High Income Range Analysis

Next, I am going to evaluate those with relatively higher income ranges, specifically 125-149K, and 150-174K earners. Understanding this demographic is very important to unlocking more profits since they have the finances to afford quality groceries and are usually willing to pay a premium for the products they prefer.

# Group by income and product_id to calculate total revenue
revenue_by_income <- merged_data %>%
  group_by(income, product_id) %>%
  summarise(total_revenue = sum(revenue), .groups = "drop")

# Clean the data by dropping rows with NA values in income or total_revenue
revenue_by_income_clean <- revenue_by_income %>%
  drop_na(total_revenue, income)  

# Plot total revenue by income ranges
ggplot(revenue_by_income_clean, aes(x = income, y = total_revenue)) +
  geom_bar(stat = "identity", fill = "steelblue") +  
  labs(title = "Total Revenue by Income Group", x = "Income Group", y = "Total Revenue") +
  theme_minimal() +  
  theme(axis.text.x = element_text(angle = 45, hjust = 1)) +  # Rotate x-axis labels
  scale_y_continuous(labels = label_number())  # Remove scientific notation

# Join transactions with demographics to include income group information
transactions_with_demographics <- transactions %>%
  left_join(demographics, by = "household_id")

# Join with products data to get department information
transactions_with_departments <- transactions_with_demographics %>%
  left_join(products, by = "product_id")

# Count purchases by department and income
department_purchase_counts_income <- transactions_with_departments %>%
  count(department, income) %>%
  arrange(desc(n))  # Sort by the number of purchases (n)
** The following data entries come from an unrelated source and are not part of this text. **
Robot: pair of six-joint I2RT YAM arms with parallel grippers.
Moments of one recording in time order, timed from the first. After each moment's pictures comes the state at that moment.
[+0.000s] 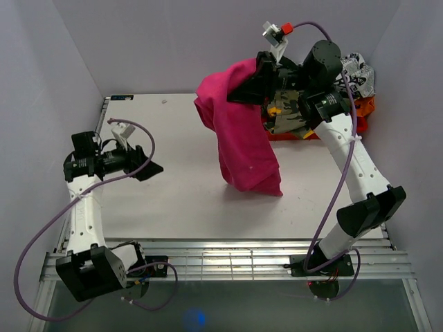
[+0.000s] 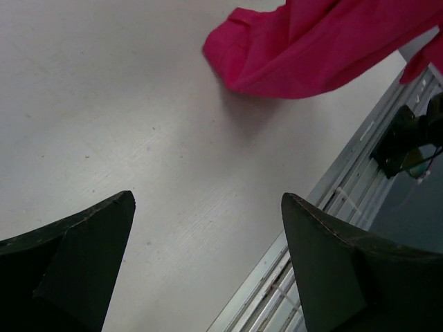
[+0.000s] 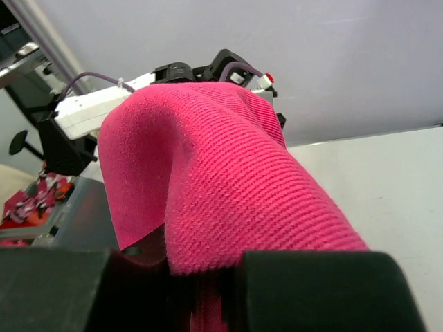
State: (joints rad) left arm 0.28 1.12 1.10 -0.83 1.08 0.35; right arm 0.43 1.61 1.90 0.07 -1.21 0.57
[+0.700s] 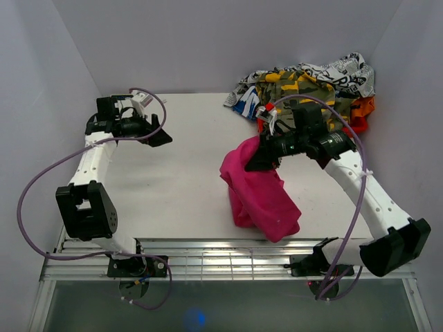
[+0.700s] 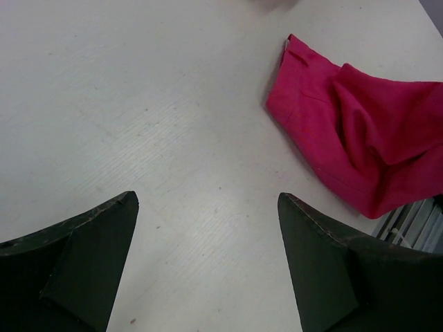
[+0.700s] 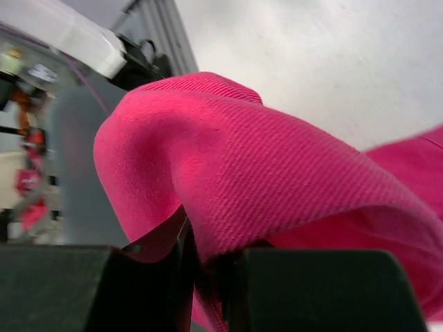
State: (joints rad) left arm 0.12 1.57 1.36 -0.58 0.93 0.29; right arm 0.47 1.31 1.37 -0.73 -0.98 0.07
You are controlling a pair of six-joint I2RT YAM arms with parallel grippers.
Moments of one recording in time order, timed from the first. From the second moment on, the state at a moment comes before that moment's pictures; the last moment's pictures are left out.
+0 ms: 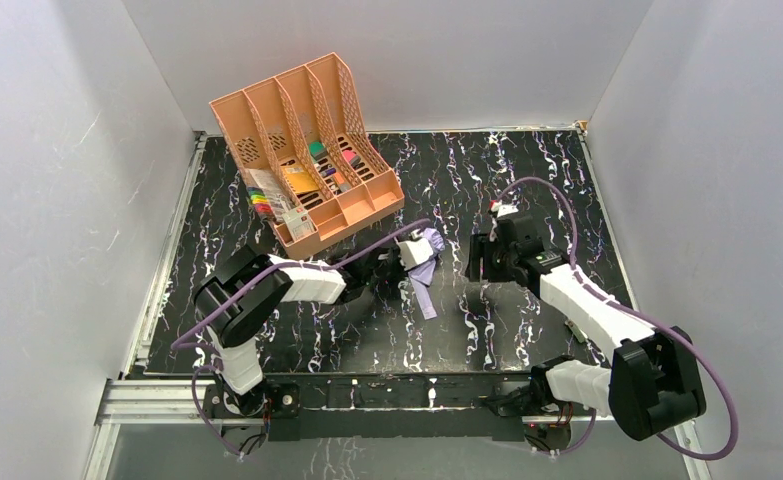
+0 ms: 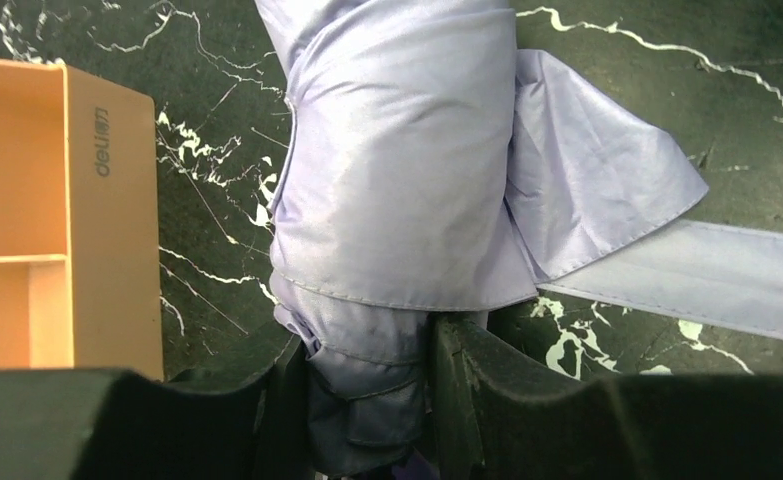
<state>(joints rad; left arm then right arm) -0.82 1.80 0.83 0.36 -0.04 0.48 0.42 1.17 0.68 -0.46 -0.06 0.34</state>
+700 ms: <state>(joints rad) -0.97 1.85 0.61 0.79 -0.21 0.94 0.35 1.38 0.86 0.01 -0.68 -0.45</state>
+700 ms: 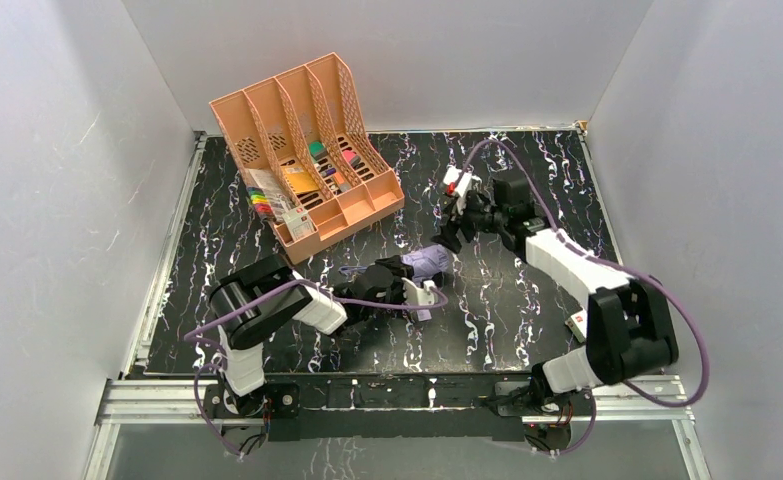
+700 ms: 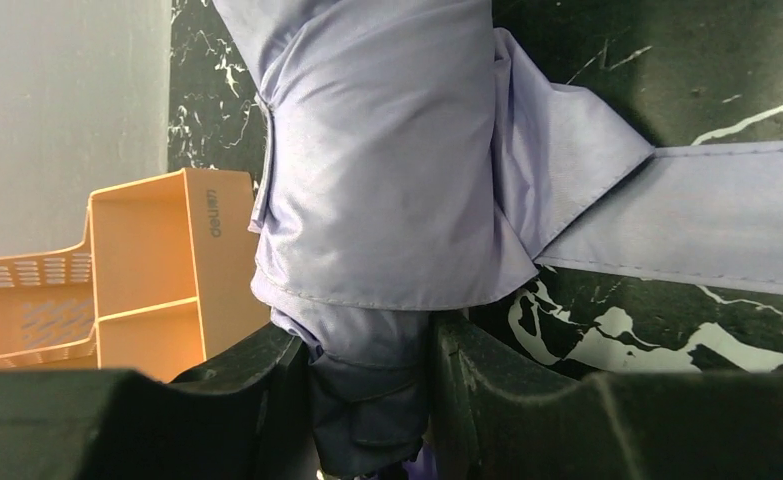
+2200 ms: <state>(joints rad) -1.06 1.71 0.58 0.64 -0.41 0.79 0.52 1.78 1.16 -0.47 -0.68 -0.70</state>
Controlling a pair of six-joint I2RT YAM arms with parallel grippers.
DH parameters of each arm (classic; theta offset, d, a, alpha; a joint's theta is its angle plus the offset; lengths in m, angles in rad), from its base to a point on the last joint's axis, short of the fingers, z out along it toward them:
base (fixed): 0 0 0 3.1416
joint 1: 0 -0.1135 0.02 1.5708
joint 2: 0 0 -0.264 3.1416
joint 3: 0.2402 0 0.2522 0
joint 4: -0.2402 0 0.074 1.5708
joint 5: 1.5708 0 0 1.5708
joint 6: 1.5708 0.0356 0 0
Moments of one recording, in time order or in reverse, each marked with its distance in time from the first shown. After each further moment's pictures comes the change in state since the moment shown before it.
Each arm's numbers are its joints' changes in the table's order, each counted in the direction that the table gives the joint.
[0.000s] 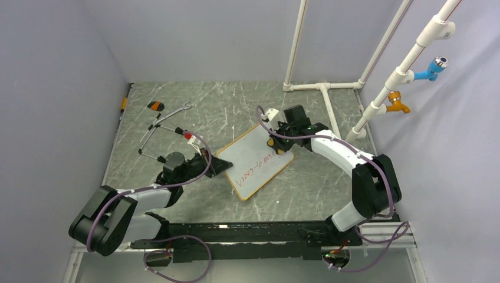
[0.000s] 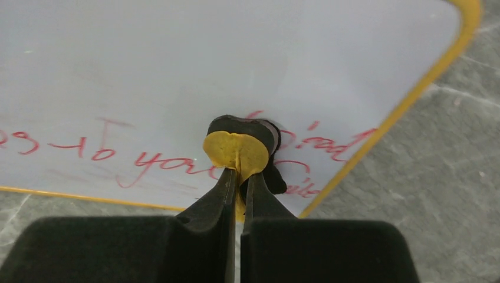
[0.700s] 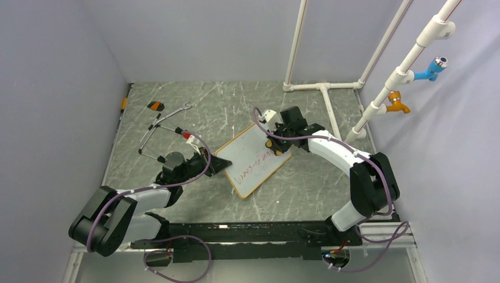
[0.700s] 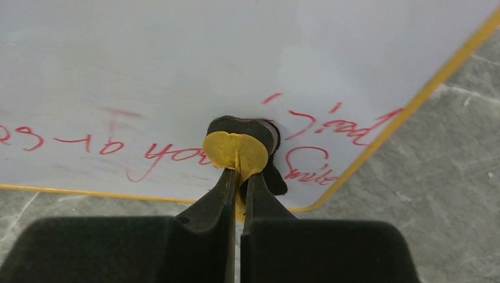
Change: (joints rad) left arm -0.009 0.001 0.000 0.006 -0.021 0.002; right arm -0.040 0.023 0.002 0.008 0.029 0.024
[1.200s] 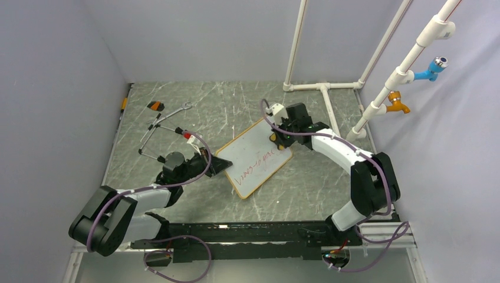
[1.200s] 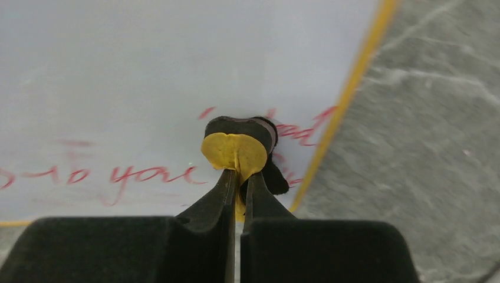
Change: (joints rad) left arm 0.000 0.001 0.000 0.002 0.005 0.006; right arm 0.025 0.002 0.000 0.048 0.014 0.064
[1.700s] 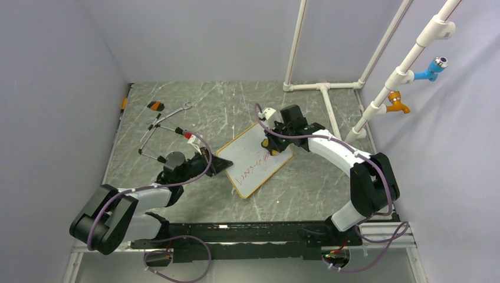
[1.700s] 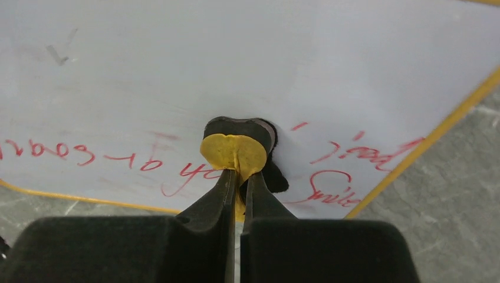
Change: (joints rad) left arm 0.009 0.014 0.002 0.008 -0.001 -0.013; right arm -0.035 -0.001 0.011 -0.034 -0.089 -0.028
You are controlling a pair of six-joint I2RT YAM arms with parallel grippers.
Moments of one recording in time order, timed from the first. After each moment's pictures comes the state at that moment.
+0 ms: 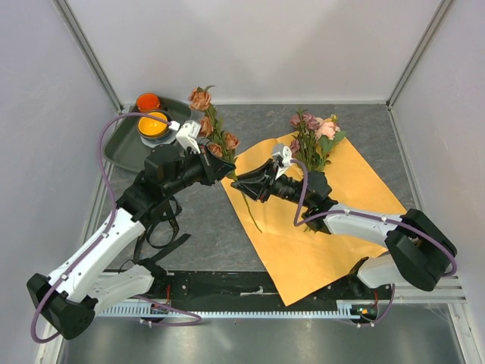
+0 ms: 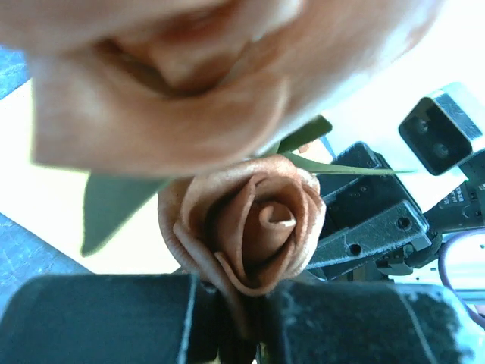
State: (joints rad) left arm -0.60 0.98 0.98 -0.22 0.21 -0.64; right arm 0.77 1.39 0.63 1.02 -0.48 0.39
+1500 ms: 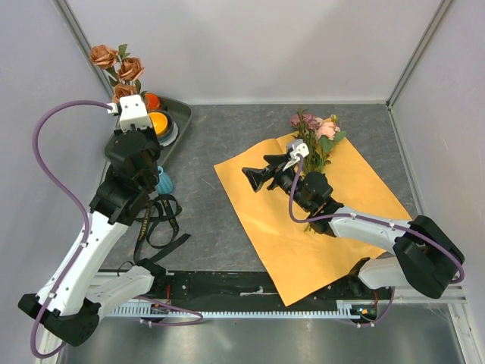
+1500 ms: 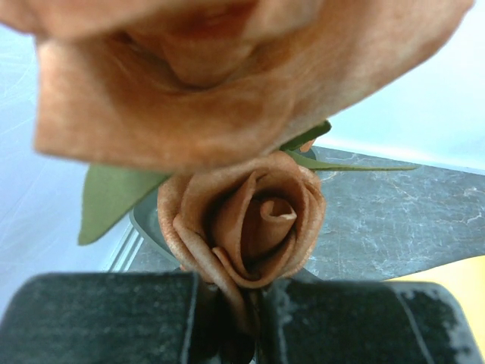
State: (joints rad) left arm -0.50 0.95 1.21 -0.29 -0.78 0.01; right arm 0.76 1.33 0.59 0.86 0.02 0.31
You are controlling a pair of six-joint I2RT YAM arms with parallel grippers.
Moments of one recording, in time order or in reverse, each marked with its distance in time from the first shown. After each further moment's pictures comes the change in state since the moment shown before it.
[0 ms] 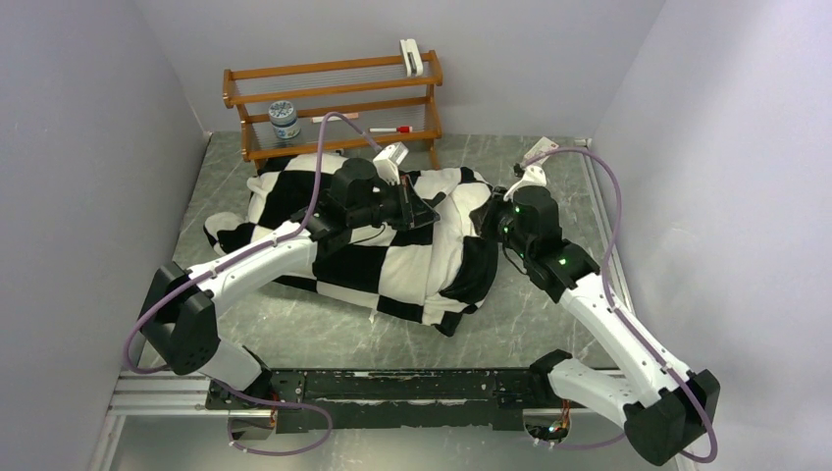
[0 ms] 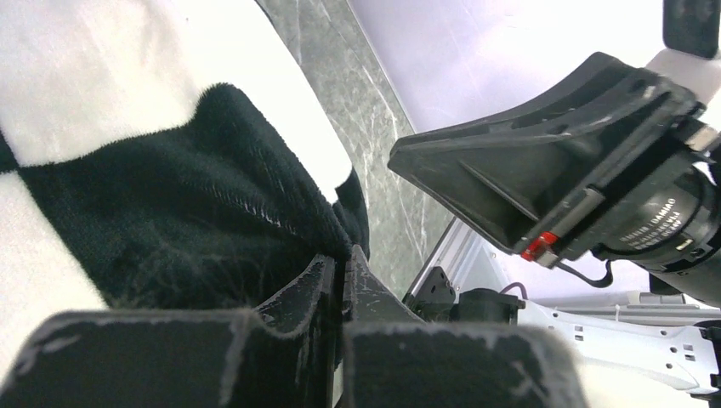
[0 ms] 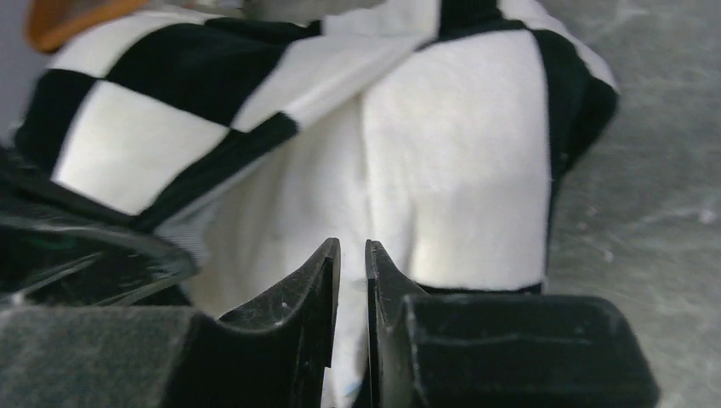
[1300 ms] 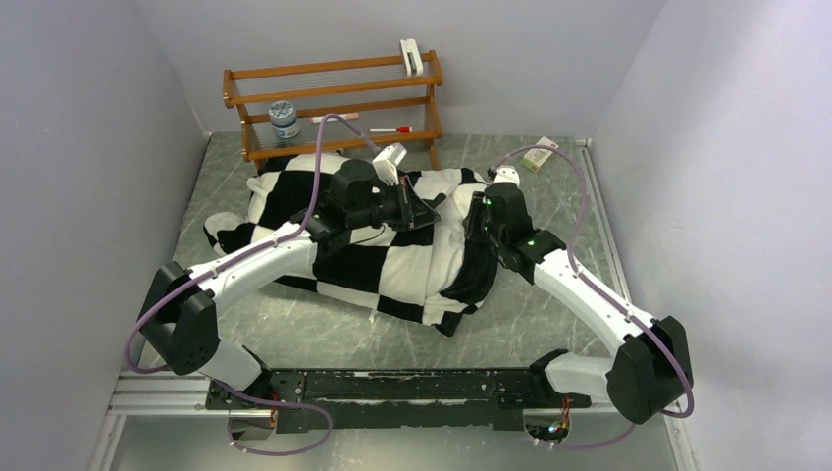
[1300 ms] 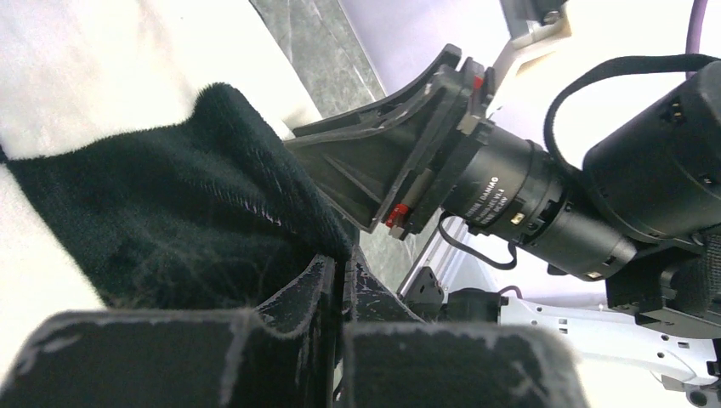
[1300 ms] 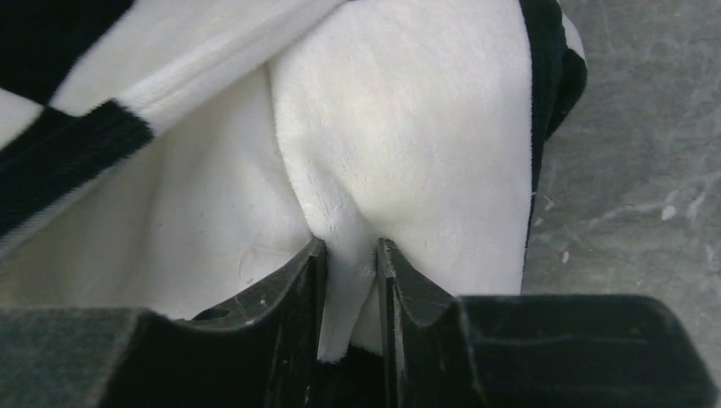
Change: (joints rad) left arm 0.004 -0.001 -0.022 0.037 0.018 -0.037; right arm 0.003 0.194 -0.040 0.116 0.028 -0.093
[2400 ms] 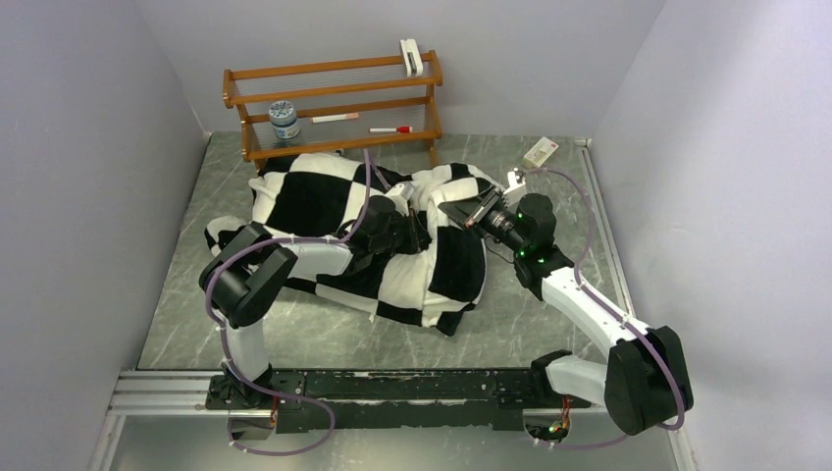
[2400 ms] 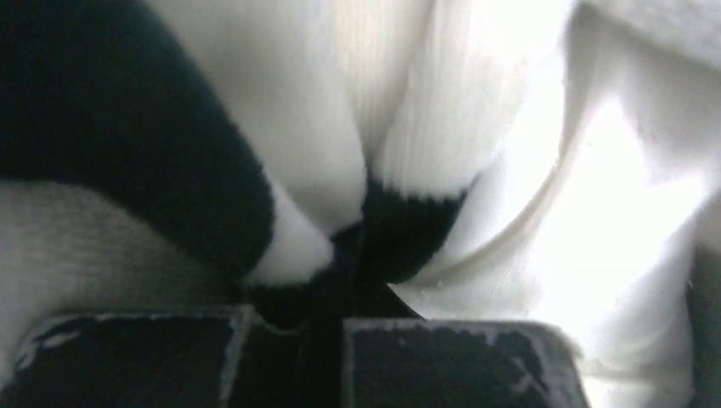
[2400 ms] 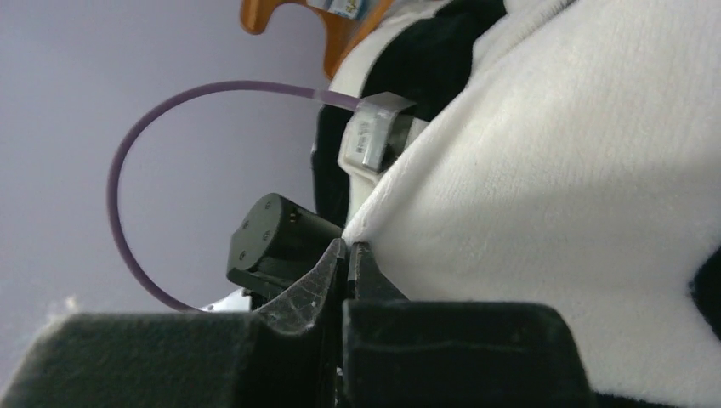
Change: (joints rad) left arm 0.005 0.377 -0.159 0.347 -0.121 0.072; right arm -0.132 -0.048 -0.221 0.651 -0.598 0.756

# Filter for the income ranges: 125-149K, and 150-174K
filtered_income_groups <- department_purchase_counts_income %>%
  filter(income %in% c("125-149K", "150-174K"))

# Filter out grocery column and get the top 7 departments for each income range
top_departments_income <- filtered_income_groups %>%
  filter(department != "GROCERY") %>%
  group_by(income) %>%
  slice_max(order_by = n, n = 7) %>%  # Select top 7 based on purchase count (n)
  arrange(desc(n))

# Plot the top 7 departments purchased for each income group with small multiples
ggplot(top_departments_income, aes(x = reorder(department, n), y = n)) +
  geom_bar(stat = "identity", fill = "steelblue") +  
  facet_wrap(~ income) +  # Small multiples for income groups
  labs(title = "Top 10 Most Purchased Departments by Income Group", 
       x = "Product Department", 
       y = "Purchase Count") +
  theme_minimal() + 
  theme(axis.text.x = element_text(angle = 45, hjust = 1))  # Rotate x-axis labels

Actionable Solution

As shown in this graph, the higher income levels purchase produce much more often compared to the average consumer in the 45-54 age range. This is potentially due to this bracket having more money to spend on quality foods such as produce. Understanding this trend that as income levels rise, the consumers are purchasing fresh produce more frequently. My solution is for the store to increase the price on produce, since their most desired customers for this department have a higher income and would be willing to spend more on a high quality product.

Summary

In Conclusion, my target groups for the store to consider adapting their efforts for are the age group of 45-54 and the income ranges from 125K-175K. Understanding the purchasing trends of these segments has led me to suggest that the store creates slight discounts on meat, deli, and pastry departments to encourage the 45-54 year old customers to purchase more frequently. Also, for the higher income customers, increasing the price on produce is beneficial since it is the most popular department in terms of purchase frequency.